**Problem to work on**
Could you write out each entry exactly as it reads?

**Record set**
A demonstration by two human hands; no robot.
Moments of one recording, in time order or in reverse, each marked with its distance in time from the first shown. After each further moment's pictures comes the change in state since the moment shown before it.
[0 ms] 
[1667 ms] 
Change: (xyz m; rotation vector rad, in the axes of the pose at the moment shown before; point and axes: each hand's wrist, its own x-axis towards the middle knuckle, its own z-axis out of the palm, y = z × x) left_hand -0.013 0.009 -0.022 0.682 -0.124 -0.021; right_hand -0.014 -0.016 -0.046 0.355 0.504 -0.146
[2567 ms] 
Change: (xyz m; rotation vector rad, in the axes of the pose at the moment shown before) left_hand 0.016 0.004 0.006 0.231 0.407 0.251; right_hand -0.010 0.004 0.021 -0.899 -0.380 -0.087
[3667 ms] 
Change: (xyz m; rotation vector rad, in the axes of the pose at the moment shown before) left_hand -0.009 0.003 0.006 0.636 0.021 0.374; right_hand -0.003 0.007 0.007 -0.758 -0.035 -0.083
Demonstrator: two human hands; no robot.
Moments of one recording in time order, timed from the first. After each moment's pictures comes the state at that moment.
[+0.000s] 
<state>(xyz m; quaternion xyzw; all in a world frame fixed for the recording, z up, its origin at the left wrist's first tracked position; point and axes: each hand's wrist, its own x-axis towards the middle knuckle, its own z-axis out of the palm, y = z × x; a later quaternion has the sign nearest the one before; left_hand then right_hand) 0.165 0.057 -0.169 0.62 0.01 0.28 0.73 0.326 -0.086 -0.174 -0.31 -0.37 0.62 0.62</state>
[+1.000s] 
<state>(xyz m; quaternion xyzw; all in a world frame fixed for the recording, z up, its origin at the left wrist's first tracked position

**Answer to the problem**
A demonstration by two human hands; no robot.
Moments of one recording, in time order or in reverse, each marked with its distance in time from the first shown. After each further moment's pictures comes the change in state since the moment shown before it.
[0 ms] 
[1667 ms] 
Change: (xyz m; rotation vector rad, in the axes of the pose at the moment shown before; point and axes: each hand's wrist, its own x-axis towards the middle knuckle, its own z-axis out of the palm, y = z × x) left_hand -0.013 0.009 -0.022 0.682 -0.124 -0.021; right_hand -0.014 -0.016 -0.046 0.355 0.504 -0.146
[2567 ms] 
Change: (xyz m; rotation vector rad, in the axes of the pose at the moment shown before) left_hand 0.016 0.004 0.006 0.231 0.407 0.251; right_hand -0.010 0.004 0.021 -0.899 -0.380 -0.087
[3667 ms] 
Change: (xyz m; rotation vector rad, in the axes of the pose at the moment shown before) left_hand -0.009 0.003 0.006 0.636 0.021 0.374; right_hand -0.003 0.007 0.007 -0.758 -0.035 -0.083
Demonstrator: two human hands; no robot.
Moments of one recording in time order, timed from the first. After each moment's pictures comes the state at that moment.
[+0.000s] 
<state>(xyz m; quaternion xyzw; all in a world frame fixed for the recording, z up, its origin at the left wrist's first tracked position; point and axes: each hand's wrist, its own x-axis towards the middle knuckle, its own z-axis out of the palm, y = z × x; a later quaternion has the sign nearest the one before; left_hand then right_hand) 0.165 0.057 -0.169 0.62 0.01 0.28 0.73 0.326 -0.086 -0.174 -0.31 -0.37 0.62 0.62</state>
[+1.000s] 
<state>(xyz m; quaternion xyzw; all in a world frame fixed for the recording, z up, its origin at the left wrist's first tracked position

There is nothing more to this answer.